How many lines of these entries hold the string "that"? Reply with the number alone.

(RECORDS FOR THE EXERCISE)

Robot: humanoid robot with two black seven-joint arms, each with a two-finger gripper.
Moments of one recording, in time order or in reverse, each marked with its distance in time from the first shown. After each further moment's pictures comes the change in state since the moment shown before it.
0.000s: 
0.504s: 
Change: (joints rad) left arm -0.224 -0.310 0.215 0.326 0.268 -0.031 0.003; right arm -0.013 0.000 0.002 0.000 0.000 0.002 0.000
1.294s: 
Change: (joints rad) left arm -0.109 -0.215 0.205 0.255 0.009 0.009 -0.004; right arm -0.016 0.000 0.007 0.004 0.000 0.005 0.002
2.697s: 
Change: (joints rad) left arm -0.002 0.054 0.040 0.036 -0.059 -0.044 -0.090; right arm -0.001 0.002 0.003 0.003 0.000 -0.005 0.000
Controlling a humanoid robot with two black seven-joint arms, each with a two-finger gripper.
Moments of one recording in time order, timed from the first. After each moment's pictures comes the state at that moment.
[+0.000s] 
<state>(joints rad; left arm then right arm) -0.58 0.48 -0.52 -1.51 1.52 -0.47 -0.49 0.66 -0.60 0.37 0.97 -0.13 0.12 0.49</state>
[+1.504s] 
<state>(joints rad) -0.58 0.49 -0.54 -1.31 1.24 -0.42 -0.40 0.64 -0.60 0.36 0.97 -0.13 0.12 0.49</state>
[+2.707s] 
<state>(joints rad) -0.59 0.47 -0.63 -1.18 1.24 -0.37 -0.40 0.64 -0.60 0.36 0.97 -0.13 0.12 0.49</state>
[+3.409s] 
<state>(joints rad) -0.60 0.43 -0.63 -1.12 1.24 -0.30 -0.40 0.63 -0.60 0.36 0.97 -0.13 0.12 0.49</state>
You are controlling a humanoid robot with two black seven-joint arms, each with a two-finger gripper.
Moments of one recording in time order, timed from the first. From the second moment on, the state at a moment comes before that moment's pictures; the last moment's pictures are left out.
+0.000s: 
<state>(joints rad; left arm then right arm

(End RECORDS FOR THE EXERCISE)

_ANSWER SECTION_
2